### The problem
Once you reach the line containing "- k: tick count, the" in the entries below, write out that line and each one after it down to the line containing "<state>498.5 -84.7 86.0", exactly and with nothing added.

=======

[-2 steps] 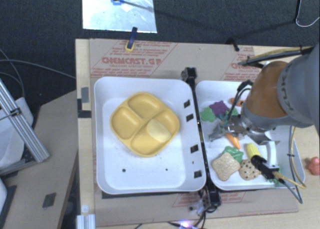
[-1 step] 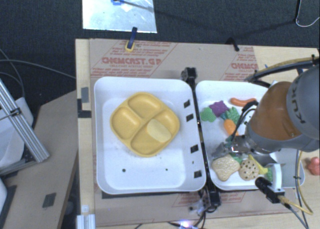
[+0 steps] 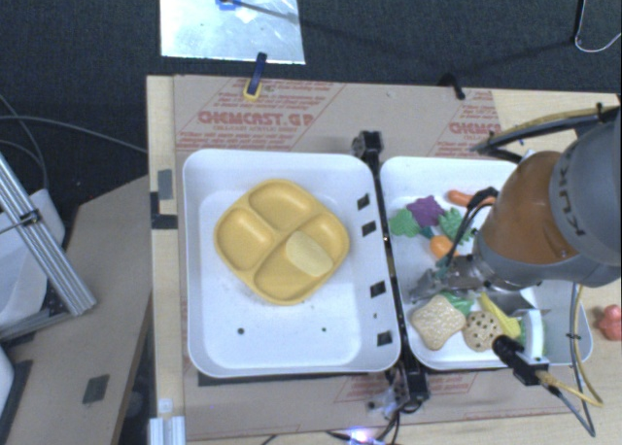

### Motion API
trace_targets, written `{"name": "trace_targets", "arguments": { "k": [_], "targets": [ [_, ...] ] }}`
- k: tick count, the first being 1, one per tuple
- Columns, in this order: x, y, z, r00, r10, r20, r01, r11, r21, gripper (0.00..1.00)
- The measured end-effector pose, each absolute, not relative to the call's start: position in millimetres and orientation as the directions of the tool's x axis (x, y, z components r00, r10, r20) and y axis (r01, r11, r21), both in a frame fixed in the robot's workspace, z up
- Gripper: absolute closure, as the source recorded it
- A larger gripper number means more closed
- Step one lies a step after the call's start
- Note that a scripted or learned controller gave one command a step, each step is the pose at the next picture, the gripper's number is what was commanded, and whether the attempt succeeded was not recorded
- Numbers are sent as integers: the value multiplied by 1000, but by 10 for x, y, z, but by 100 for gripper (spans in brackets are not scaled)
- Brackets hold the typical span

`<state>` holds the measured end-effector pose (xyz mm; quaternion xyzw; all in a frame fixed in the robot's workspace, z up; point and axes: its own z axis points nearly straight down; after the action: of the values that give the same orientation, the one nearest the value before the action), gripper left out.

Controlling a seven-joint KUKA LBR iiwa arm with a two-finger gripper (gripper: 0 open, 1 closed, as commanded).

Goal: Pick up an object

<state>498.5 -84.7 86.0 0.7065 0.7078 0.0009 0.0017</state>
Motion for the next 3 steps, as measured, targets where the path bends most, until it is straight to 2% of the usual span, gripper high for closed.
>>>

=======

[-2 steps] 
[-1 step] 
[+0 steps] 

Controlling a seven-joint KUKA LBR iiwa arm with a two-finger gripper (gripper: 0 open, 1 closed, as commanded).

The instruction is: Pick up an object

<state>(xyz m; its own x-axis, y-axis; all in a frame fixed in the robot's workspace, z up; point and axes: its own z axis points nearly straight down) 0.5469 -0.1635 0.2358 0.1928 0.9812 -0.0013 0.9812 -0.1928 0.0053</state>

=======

### Reply
- k: tick count, the first being 1, one per tuple
- Columns, in this order: x, y, z, r00, r10, r20, r01, r11, r21, gripper (0.00..1.00)
- The measured end-effector pose, each absolute, not relative to the call's start: position in millimetres and orientation as the directions of the tool's x axis (x, y, z components r00, r10, r20) and y axis (r01, r11, r21), both in a frame fixed in the robot's workspace, z up
- Gripper: absolute closure, as the source recorded it
- A larger gripper number means more closed
- Step one lies a step after the call's start
- Note that a scripted or learned controller gave one command a step, each step is the pose at the next picture, the gripper's number is what was commanded, and whether the attempt succeeded was not recorded
- Numbers are sent as integers: the value multiplied by 1000, but by 10 for x, y, z, but by 100 for gripper (spans in brackets are not scaled)
- Brackets hold the typical span

`<state>` holds the measured end-effector pose (xyz mm; quaternion xyzw; all in a frame fixed in the robot's workspace, z up; point and axes: its own z axis points nearly straight down; after the action: of the values that give the same orientation, the one nearest the value before the action), gripper left out.

Controlling a seven-joint KUKA LBR iiwa arm with a two-finger gripper (gripper: 0 open, 1 closed, as commanded).

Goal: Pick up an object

<state>498.5 -84.7 86.0 0.7065 0.7078 0.0009 0.0017</state>

Work on the exercise is now finished.